• _EXERCISE DIRECTIONS_: The data below should be transcribed in full, with no picture included.

▼

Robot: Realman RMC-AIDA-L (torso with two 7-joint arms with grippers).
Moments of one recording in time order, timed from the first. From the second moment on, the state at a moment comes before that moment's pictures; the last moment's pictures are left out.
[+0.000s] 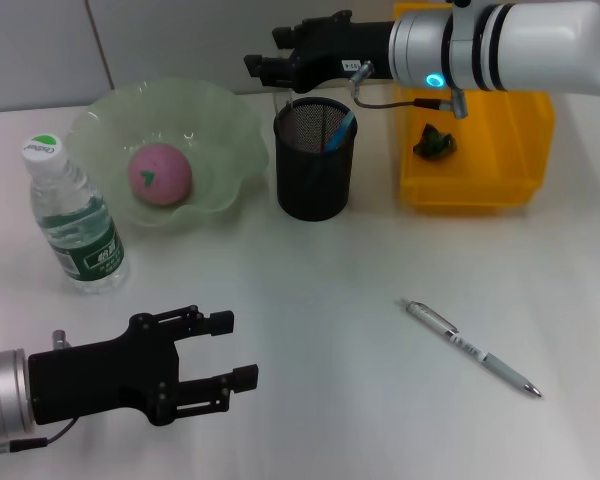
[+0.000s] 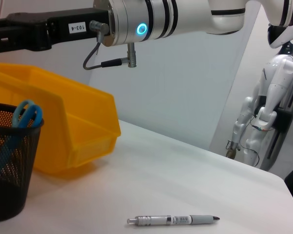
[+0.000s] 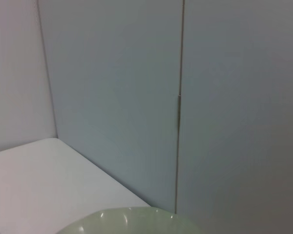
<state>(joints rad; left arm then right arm) -0.48 -2.06 0.76 0.39 1.94 1.63 -1.11 0.94 2.08 -1.01 -0.53 -1.81 -0.82 1.53</state>
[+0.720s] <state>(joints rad) -0.48 -2.06 0.77 0.40 1.95 1.63 -1.01 0.79 2.08 -1.02 -0.73 -1.62 -0.98 1.55</state>
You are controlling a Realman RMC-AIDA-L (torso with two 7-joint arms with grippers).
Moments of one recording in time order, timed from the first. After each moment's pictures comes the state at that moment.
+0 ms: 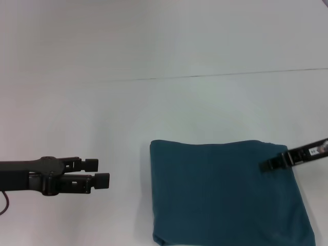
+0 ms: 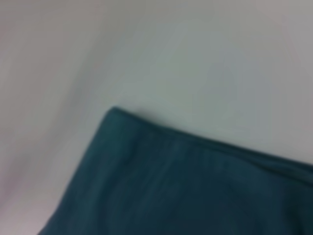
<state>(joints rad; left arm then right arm) -0.54 -2.03 0.64 0.81 2.07 1.86 -1.89 0.61 2.03 -0.74 -0.96 -2.47 -1.58 2.33</state>
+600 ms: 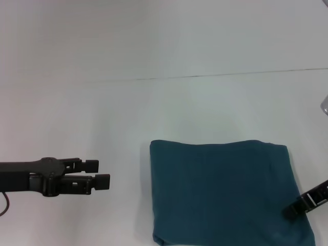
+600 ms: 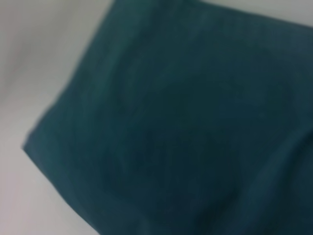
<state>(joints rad) -0.54 -2.03 0.64 0.81 2.07 1.86 -1.90 0.62 2.04 -0.78 -1.01 -2.68 -1.77 2.35</state>
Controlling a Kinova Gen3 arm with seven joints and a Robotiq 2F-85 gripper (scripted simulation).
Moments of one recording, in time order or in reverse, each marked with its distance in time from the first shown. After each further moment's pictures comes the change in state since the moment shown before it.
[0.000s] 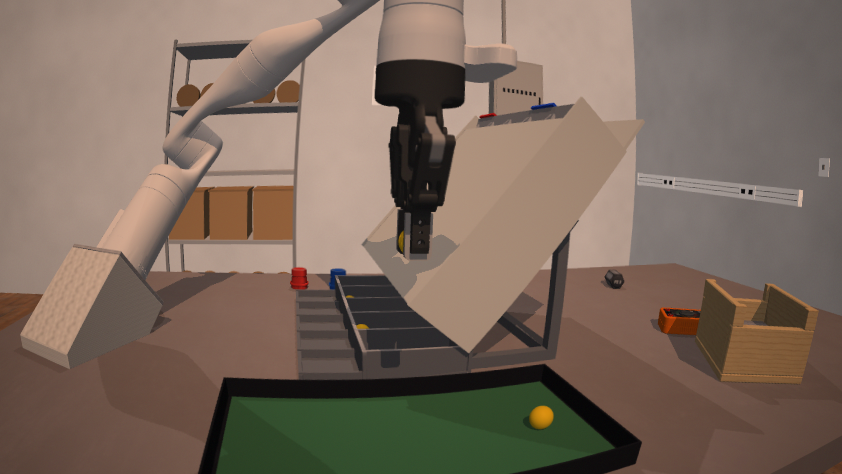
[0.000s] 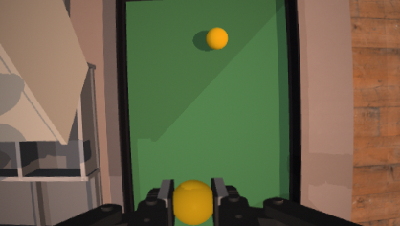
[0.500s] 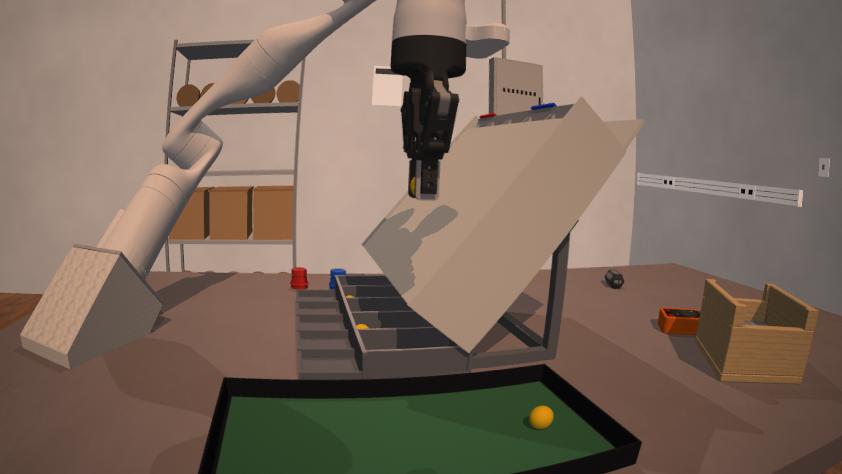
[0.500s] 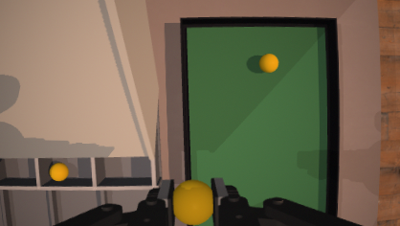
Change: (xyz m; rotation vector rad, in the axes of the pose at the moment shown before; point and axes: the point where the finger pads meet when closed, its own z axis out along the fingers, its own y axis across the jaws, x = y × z) arm 0.024 -0.071 -0.042 0.003 0.000 -0.003
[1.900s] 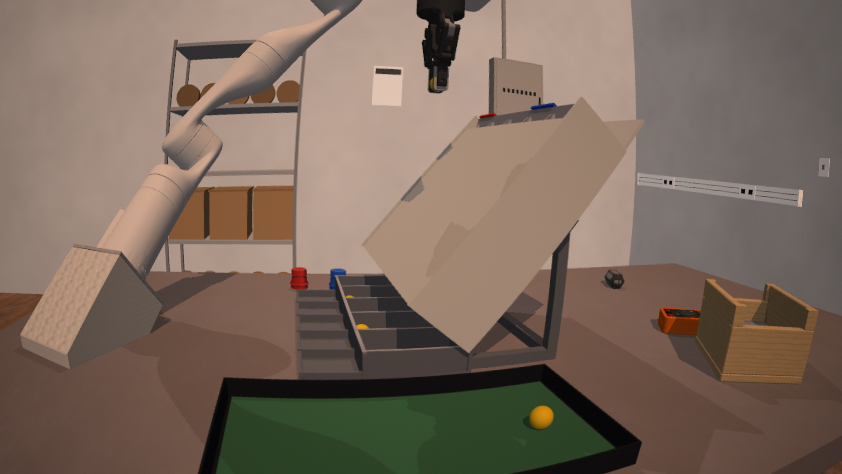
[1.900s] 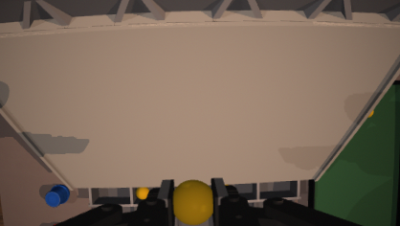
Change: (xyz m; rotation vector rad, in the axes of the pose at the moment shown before) arm 0.076 -0.237 -0.143 0.002 0.001 0.002
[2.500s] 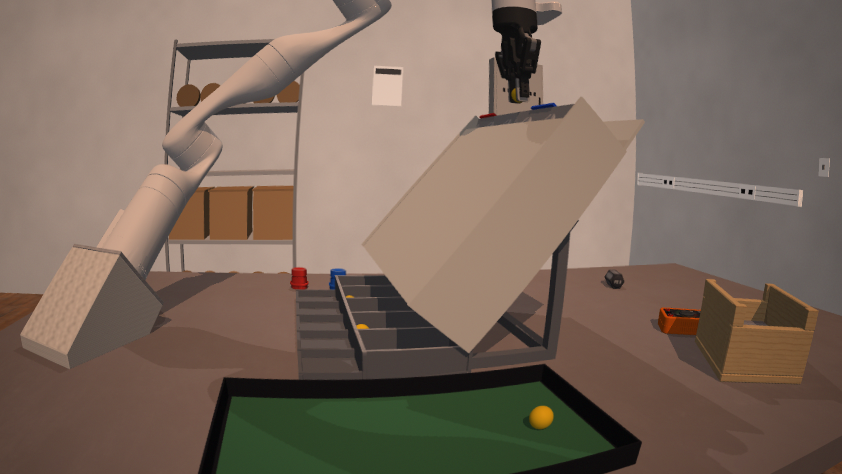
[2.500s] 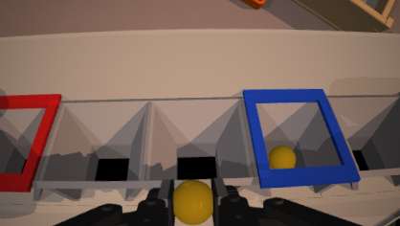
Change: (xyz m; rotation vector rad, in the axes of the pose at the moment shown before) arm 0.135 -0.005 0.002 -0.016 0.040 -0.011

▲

• _RESPONSE BOX_:
Robot: Realman RMC-AIDA-L (torso with two 7-joint arms with grippers).
Moments of one recording in time order, timed from the first. From the second moment on, the state at a moment comes before that moment's pictures; the last moment's pictures are left out.
[+0.000s] 
[+0.000s] 
[+0.000s] 
<state>(joints rad; left arm then right arm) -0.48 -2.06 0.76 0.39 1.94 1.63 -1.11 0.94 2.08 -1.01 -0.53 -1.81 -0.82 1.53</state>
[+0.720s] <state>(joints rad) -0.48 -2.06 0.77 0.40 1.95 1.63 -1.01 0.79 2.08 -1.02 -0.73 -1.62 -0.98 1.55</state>
You are controlling a Realman RMC-AIDA-L (torso with two 7-joint arms with grippers).
Moments of one recording in time order, timed from the first. After each moment's pictures comes the state at that moment.
+0 ms: 
+0 ms: 
<state>(joints rad; left arm then right arm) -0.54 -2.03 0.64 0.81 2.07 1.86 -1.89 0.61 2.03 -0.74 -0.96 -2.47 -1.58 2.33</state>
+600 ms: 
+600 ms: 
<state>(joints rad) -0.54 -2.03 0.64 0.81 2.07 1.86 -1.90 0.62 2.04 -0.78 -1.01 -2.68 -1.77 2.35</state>
Controlling a Kinova Gen3 arm with seven joints and a Robotiq 2F-85 gripper (scripted simulation).
Moments of one recording, in time order or in reverse, each marked with its distance in time from the first shown. After each further moment's pictures comes the change in state since the moment shown before it.
[0.000s] 
[0.000s] 
[0.500s] 
[0.500s] 
Change: (xyz m; rotation vector rad, in the axes of the pose at the moment shown before; point and axes: the point where the finger pads meet when closed, its own z axis out along the fingers, its own y axis across the jaws, x = y × z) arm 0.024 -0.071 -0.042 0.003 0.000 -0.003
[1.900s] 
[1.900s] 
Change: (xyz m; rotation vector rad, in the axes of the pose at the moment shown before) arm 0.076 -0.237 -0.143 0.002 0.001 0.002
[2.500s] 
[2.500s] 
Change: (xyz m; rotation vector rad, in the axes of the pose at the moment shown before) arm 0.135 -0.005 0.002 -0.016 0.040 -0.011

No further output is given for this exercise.